#### [Assignment]
A single figure is required: the number of lines in the data below that hold the word "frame".

#### [Items from a data source]
--
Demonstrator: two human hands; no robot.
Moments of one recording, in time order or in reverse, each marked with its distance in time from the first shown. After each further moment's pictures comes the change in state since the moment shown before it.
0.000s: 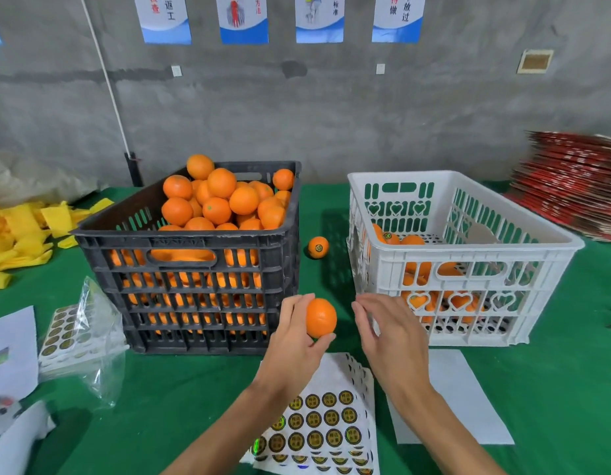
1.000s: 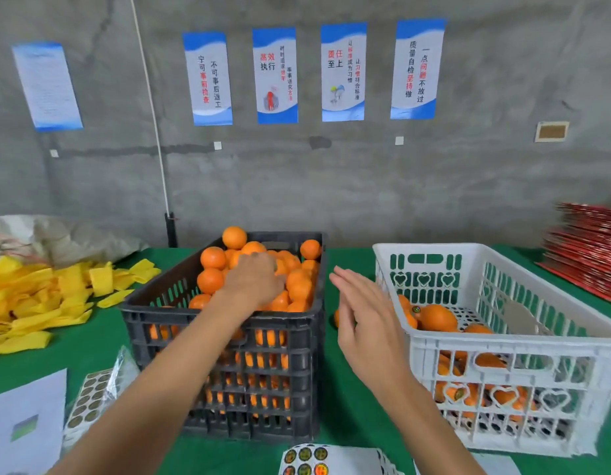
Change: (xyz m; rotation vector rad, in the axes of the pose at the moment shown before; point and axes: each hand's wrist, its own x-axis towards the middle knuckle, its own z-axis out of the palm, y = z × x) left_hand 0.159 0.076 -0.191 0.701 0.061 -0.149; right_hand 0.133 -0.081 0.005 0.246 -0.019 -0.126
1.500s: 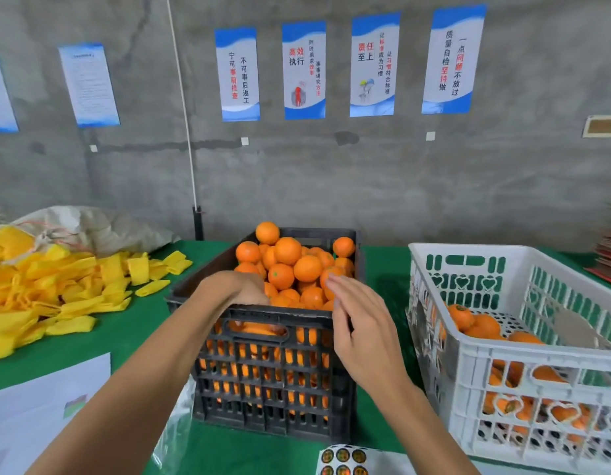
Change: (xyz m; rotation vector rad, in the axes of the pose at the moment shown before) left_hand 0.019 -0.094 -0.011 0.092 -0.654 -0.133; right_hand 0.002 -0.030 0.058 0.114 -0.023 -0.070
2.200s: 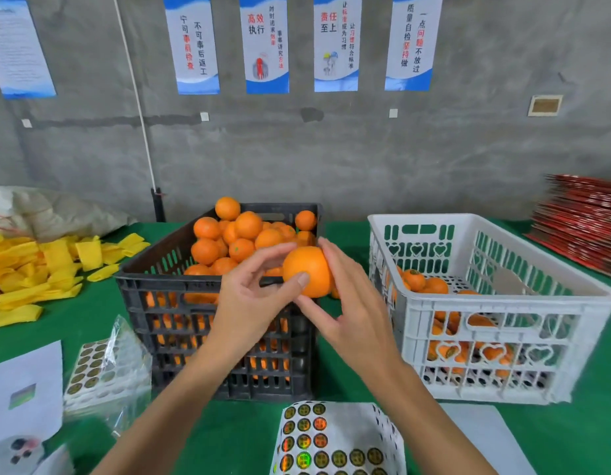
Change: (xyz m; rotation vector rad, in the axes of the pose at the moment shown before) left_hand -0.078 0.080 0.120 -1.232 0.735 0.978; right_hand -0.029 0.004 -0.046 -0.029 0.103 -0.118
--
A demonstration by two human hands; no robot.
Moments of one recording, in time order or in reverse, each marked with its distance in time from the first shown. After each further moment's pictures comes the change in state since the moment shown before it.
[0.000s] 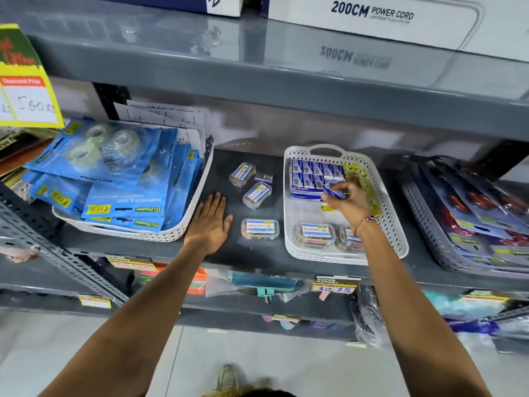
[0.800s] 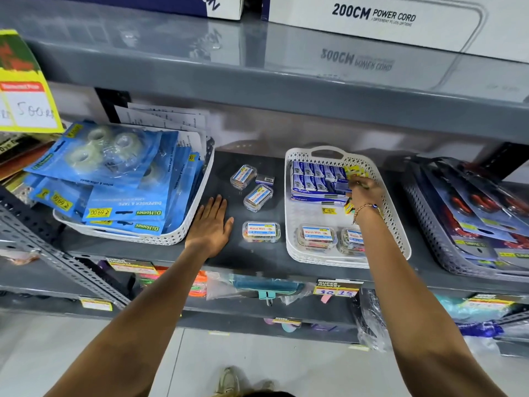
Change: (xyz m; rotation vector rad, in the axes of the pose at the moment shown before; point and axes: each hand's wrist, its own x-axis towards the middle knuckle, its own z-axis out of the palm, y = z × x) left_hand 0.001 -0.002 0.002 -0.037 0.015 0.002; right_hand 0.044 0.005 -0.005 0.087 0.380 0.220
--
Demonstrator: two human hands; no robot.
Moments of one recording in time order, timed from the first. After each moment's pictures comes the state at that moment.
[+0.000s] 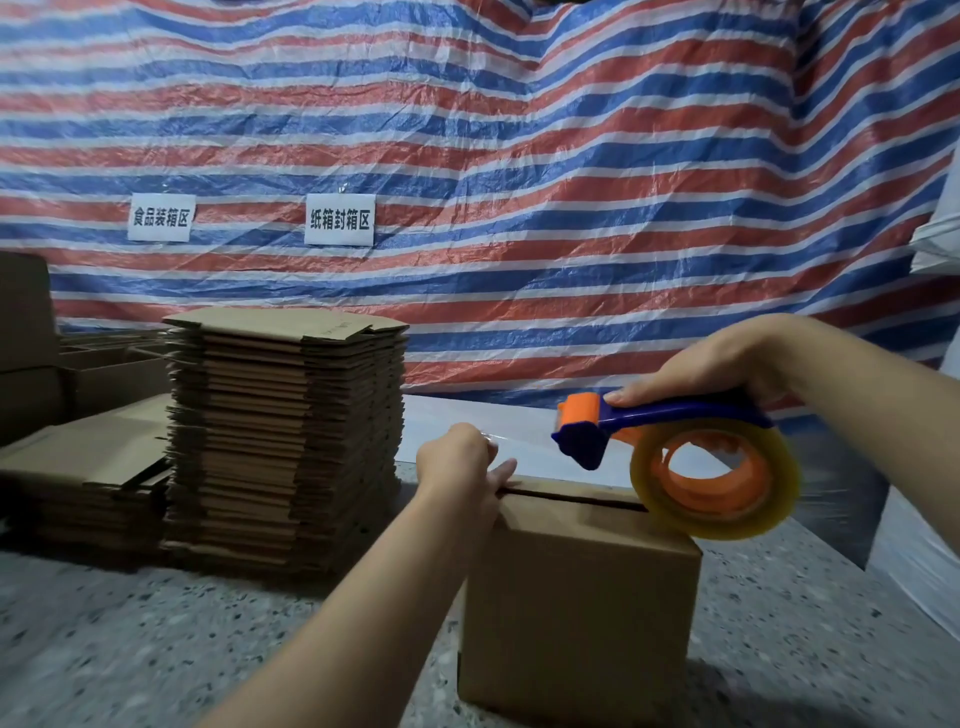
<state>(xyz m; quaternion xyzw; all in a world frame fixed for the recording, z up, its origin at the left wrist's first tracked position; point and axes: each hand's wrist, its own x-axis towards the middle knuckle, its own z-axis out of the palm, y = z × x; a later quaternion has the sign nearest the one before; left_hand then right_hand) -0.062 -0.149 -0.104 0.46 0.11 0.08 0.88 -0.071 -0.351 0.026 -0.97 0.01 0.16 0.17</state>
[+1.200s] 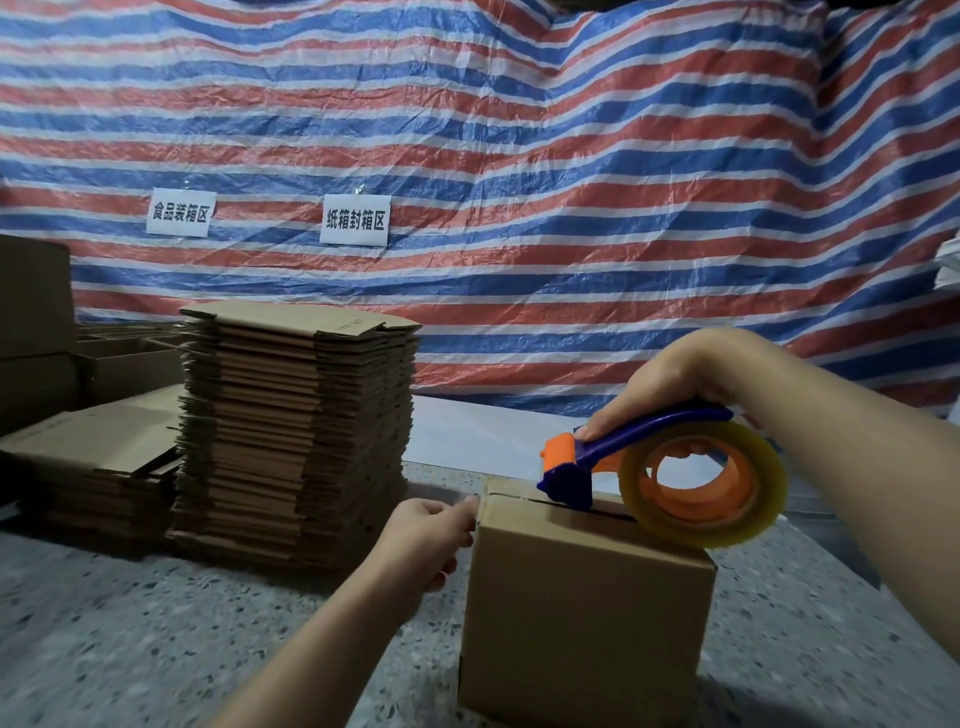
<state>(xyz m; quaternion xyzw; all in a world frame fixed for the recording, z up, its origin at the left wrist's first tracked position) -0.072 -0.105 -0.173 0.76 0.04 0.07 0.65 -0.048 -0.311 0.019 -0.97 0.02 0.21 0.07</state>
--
#### [Solution for this task]
2